Task description: Any picture in the data below gets skipped; print all the rest exactly.
Top of Information provided
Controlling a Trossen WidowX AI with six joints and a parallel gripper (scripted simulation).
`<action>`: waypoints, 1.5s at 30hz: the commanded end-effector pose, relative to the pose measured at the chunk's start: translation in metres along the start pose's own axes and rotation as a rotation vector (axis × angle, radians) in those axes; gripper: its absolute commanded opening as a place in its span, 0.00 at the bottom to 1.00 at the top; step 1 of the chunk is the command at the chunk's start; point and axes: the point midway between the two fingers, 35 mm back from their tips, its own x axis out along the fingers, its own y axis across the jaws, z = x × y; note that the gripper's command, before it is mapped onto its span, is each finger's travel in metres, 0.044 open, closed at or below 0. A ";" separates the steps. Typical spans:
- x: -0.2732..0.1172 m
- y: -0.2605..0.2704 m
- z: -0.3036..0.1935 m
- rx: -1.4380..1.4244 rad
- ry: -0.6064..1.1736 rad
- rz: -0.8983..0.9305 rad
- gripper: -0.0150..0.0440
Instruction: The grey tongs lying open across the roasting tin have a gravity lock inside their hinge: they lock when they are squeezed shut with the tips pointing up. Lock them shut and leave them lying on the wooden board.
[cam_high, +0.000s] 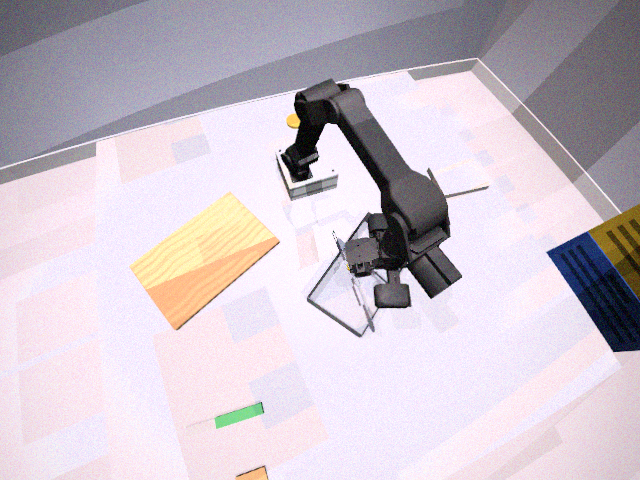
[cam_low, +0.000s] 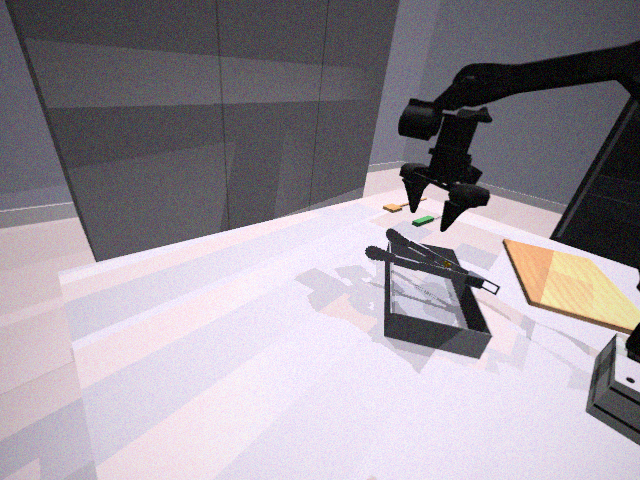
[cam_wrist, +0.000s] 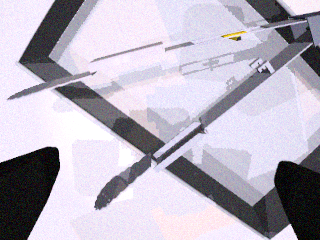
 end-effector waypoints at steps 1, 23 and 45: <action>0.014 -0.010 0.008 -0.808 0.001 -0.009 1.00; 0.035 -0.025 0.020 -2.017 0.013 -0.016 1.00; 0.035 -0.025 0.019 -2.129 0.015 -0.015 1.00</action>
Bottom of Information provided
Answer box:
Controlling a Trossen WidowX AI with six joints and a parallel gripper (scripted simulation).
`<action>`: waypoints, 1.5s at 30hz: the commanded end-effector pose, relative to the pose measured at the chunk's start: translation in metres along the start pose's own axes and rotation as a rotation vector (axis × angle, radians) in those axes; gripper: its absolute commanded opening as a place in its span, 0.00 at the bottom to 1.00 at the top; step 1 of the chunk is the command at the chunk's start; point and axes: the point midway between the two fingers, 35 mm back from their tips, its own x axis out along the fingers, its own y axis across the jaws, z = x × y; note that the gripper's command, before it is mapped onto its span, is each finger's travel in metres, 0.044 open, closed at or below 0. A ";" separates the steps. Typical spans:
- x: -0.2732..0.1172 m
- y: -0.2605..0.2704 m
- z: -0.3036..0.1935 m
- rx: -1.4380..1.4244 rad
- ry: -0.6064..1.1736 rad
- rz: -0.8983..0.9305 rad
- gripper: -0.0150..0.0440
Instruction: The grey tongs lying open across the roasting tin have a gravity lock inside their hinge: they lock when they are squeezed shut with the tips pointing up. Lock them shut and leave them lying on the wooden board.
[cam_high, +0.000s] 
[cam_low, +0.000s] 
[cam_wrist, +0.000s] 
 end-effector waypoints at steps 1, 23 and 45: <action>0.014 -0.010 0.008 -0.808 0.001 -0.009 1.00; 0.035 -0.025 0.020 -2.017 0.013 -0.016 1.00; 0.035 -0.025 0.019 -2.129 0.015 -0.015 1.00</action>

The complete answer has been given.